Contrast the preceding remarks with some he included a few months earlier in his comment #17 from HRI blog piece #3: "... TAKEOUT REDUCTION IS A UNIVERAL REBATE and should be pursued at all costs. The smaller bettor is at a competitive disadvantage with his larger-volume counterpart and the gap needs to be closed NOW.

“As a rebate player, one might think I would be somewhat indifferent about takeout rates since the lower rebates I would get as a result of lower takeout rates would be offset by an almost identical decrease in takeout, for a net effect of zero. But the reason I am such a vocal proponent of lower rates is that it would keep less skilled players of all bankroll sizes in the game longer. This means more profit for the really top players and much better "entertainment value" for weaker players.

“... Rebating will probably never end, but its effect would be severely dampened by significant takeout reduction. Very good customers should get special treatment, but not at the expense of other players...

“It will take a concerted effort by all constituencies involved to make [lower takeout] happen. And the constituency that has the best opportunity to make it happen is the [PLAYER himself]. SPEAK (vociferously) NOW, or forever hold your peace. ..."

I believe the above response reflected recognition that a combined horseplayers’ voice has to represent minnows as well as whales, and that Fotias’ confidence that he could beat the game without a subsidy allowed him to champion that position.

Almost two years later in a blog piece, comment #5, Fotias lamented, "HANA ... is a great resource for players and it's a shame that after a couple of years it has only 2,000 members. Nobody is going to fight this fight for us. Horseplayers are going to have to do it themselves. It's an uphill battle for sure, but it would nice to have 100,000 troops on the wagering front."

Fotias spearheaded an effort to make the 4% takeout Pick-4 at player friendly Ellis Park a success and conveyed his frustration at HRI when that didn’t happen Comment #1:
"... I am ashamed to say that my fellow horseplayers have not yet supported [the ELP Pick-4] with the handle it deserves...

“... Chasing big Pick-6 payouts provides a lot of entertainment value and, once in a blue moon, a life-changing score. But day-in and day-out, it is LOWER TAKEOUT RATES that will keep us in action and give skilled handicappers a real chance to win in the long run. ...

... Are you tired of horseplayer/handicappers being referred to as bums and compulsive gamblers? Here's your chance to show the powers that be what we are really all about. We love the intellectual stimulation of handicapping and, when coupled with the majesty of the thoroughbred, we are playing the greatest game in the world. We will not all die broke. But certainly many of us will give up playing the game seriously if takeout rates and other issues are not seriously addressed in the not too distant future. ..."

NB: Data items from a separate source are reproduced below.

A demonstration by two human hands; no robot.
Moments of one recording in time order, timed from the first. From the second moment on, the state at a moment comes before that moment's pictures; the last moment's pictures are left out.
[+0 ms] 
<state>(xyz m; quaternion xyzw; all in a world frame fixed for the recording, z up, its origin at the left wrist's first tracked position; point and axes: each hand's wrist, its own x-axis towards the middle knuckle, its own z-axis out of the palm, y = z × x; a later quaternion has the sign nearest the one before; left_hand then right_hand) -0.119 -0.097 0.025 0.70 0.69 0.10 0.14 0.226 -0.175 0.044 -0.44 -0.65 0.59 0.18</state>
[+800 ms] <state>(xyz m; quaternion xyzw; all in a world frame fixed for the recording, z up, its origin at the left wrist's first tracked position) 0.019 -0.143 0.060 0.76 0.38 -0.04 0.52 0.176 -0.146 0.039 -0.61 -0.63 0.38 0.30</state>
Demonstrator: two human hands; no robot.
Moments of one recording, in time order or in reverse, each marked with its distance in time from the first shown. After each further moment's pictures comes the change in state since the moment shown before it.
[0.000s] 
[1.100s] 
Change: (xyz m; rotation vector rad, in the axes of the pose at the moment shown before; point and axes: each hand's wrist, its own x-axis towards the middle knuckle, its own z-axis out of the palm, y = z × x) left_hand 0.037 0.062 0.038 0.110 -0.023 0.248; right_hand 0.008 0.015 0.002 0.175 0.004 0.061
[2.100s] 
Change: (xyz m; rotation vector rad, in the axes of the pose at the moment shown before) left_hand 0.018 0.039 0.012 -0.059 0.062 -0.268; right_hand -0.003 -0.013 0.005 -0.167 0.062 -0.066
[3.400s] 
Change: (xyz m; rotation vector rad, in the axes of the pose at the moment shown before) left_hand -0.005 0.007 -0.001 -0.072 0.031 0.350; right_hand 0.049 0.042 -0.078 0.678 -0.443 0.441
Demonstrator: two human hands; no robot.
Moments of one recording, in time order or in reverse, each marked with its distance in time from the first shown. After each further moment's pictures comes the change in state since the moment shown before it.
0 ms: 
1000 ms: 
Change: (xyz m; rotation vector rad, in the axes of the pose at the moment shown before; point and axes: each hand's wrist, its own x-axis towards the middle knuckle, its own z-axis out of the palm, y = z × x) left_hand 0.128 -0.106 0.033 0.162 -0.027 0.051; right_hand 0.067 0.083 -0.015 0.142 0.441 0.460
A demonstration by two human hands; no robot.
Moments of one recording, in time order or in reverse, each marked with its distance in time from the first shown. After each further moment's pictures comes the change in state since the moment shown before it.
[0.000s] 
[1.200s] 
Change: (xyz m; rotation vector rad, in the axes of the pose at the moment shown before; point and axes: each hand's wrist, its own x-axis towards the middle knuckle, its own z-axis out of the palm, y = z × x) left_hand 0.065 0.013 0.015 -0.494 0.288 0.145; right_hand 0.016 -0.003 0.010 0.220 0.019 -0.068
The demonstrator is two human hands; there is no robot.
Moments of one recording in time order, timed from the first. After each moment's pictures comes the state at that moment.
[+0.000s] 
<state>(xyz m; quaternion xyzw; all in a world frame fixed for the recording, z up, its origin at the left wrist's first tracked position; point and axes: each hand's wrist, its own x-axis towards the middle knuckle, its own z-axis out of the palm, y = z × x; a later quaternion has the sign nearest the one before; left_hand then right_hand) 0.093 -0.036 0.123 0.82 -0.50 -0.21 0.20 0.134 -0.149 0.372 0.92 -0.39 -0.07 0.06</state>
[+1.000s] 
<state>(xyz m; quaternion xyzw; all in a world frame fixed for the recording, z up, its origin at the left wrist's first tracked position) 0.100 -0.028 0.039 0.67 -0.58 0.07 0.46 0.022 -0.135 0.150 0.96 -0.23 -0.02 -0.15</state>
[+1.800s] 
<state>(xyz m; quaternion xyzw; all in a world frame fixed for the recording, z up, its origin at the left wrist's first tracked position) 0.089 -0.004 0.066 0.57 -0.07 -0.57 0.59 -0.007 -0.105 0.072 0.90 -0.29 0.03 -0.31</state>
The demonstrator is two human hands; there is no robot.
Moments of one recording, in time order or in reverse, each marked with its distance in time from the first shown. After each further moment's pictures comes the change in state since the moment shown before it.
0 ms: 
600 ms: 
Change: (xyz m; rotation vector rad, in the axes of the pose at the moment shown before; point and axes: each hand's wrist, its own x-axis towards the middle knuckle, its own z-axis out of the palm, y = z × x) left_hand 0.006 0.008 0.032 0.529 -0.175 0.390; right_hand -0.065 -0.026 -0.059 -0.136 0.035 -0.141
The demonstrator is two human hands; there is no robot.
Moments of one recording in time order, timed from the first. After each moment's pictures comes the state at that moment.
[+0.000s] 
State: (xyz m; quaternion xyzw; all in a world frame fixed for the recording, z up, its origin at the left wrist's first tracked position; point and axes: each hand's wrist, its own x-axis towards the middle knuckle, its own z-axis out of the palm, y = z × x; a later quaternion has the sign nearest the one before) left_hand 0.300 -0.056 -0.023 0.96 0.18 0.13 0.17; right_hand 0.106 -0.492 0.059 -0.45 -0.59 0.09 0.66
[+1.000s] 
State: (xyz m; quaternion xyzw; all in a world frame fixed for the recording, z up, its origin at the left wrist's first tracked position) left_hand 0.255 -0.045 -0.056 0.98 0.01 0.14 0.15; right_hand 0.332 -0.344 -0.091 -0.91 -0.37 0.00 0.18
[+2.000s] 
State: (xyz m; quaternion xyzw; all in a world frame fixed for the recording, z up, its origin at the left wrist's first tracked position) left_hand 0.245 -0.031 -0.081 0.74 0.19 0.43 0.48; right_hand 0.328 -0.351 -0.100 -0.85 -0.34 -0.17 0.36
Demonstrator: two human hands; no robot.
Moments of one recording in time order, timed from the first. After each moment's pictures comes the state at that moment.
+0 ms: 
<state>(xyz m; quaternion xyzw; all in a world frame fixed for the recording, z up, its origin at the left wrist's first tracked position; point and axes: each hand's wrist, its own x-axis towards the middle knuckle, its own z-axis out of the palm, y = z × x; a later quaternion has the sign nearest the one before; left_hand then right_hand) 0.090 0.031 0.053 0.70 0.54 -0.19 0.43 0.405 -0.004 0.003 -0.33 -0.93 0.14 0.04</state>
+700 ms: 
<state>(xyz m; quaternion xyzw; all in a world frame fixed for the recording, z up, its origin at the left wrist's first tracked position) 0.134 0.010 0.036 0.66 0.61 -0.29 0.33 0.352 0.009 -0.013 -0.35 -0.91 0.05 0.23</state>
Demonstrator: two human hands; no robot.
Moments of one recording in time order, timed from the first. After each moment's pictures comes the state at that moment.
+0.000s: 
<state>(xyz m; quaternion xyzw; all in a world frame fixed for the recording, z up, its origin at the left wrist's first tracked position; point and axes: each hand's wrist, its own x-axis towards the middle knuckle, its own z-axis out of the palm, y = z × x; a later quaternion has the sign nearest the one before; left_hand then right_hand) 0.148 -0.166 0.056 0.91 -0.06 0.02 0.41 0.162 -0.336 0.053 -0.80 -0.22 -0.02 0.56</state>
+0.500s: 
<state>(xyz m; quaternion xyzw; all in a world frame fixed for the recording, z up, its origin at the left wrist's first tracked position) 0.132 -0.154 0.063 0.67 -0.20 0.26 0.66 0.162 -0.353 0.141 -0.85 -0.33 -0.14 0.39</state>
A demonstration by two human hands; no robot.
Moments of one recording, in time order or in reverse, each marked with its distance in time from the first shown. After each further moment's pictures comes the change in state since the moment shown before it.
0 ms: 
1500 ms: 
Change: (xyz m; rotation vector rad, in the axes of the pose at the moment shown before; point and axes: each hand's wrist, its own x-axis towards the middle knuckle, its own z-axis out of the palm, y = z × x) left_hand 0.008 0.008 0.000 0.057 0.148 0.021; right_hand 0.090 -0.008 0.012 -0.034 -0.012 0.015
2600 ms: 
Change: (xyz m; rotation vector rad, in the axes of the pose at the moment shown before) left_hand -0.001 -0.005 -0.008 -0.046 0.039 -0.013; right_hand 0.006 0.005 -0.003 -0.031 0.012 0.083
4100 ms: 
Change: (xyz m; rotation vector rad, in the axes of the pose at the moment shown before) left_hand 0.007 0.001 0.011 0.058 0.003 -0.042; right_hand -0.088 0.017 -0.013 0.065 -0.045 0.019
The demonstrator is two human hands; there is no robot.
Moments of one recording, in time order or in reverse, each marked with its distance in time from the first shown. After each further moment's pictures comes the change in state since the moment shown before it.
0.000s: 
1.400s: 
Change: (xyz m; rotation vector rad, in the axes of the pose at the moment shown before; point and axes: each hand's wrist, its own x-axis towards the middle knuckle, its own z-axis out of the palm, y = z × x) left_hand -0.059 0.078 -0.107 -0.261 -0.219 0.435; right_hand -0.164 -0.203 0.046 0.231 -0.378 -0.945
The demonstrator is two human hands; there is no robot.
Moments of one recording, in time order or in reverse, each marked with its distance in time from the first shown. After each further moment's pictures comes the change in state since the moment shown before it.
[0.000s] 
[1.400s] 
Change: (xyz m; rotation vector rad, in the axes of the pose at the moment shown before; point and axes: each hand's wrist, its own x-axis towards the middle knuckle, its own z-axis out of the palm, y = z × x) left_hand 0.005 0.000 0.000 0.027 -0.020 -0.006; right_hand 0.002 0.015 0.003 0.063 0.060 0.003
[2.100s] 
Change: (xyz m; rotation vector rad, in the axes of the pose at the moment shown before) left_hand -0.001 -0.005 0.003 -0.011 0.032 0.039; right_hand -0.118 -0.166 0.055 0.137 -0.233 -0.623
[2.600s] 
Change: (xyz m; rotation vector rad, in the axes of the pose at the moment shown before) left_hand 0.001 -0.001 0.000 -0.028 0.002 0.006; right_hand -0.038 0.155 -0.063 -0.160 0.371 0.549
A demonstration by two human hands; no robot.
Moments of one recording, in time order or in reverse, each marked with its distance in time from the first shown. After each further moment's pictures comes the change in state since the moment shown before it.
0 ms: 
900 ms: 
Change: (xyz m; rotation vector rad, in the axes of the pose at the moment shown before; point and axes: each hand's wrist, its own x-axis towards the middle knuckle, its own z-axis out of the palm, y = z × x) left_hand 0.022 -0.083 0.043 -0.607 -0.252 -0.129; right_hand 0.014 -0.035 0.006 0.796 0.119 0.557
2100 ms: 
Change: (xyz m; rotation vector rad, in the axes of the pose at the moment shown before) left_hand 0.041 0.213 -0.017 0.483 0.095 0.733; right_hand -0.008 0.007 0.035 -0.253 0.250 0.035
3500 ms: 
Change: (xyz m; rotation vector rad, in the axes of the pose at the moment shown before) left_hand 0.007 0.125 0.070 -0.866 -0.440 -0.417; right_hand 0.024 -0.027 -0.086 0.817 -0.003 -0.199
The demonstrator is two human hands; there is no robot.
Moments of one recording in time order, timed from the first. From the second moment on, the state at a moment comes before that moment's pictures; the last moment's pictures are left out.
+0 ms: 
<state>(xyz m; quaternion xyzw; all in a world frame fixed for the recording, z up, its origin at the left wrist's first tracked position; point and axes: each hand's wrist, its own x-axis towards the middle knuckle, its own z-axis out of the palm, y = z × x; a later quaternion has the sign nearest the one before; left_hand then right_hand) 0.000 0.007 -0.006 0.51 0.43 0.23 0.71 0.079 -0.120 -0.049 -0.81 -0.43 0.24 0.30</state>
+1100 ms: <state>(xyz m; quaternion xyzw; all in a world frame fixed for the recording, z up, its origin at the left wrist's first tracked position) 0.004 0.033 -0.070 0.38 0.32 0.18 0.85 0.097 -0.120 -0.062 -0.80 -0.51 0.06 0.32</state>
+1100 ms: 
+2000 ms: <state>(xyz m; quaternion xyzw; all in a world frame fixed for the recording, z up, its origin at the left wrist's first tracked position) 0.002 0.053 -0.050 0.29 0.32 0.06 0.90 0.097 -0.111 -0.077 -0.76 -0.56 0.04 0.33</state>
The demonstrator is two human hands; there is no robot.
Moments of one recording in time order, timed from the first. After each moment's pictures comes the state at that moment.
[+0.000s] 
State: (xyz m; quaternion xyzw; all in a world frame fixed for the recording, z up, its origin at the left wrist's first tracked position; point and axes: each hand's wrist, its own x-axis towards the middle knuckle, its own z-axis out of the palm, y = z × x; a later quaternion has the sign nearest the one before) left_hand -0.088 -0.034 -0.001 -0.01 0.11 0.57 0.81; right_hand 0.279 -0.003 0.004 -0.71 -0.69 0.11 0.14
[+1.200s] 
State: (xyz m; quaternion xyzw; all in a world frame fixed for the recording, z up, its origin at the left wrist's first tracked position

While Fotias was able to attract serious students of the game to the cause, his efforts on behalf of an overwhelming majority of less successful players has fallen on deaf ears. Recruiting from this group will require a different approach. In August, 2012 here, I wrote "Rebates v Takeout: On Leveling the Playing Field." [Comment #1 by Cary Fotias].

Last year, he encouraged me to keep fighting for a level playing field. Indeed, he was one of the few rebated players I’ve encountered on-line who seemed to understand that horseplayers won't get respect if they don't give it to each other. Diversity of opinion drives this game but we have to resolve the differences that deny us a collective voice.

Hopefully, it’s not too late to reset our top collective priorities to match those Fotias identified: 1) lowering direct takeout for all while ensuring equal return on investment for all, 2) obtaining recognition of horseplayers as industry stakeholders, and 3) establishing a central racing authority.

It would honor the late horseplayer advocate if HANA were to take the lead in that direction. A more inclusive leadership focused on expanding the membership might attract the numbers necessary to give horseplayers the kind of united voice that Cary Fotias envisioned.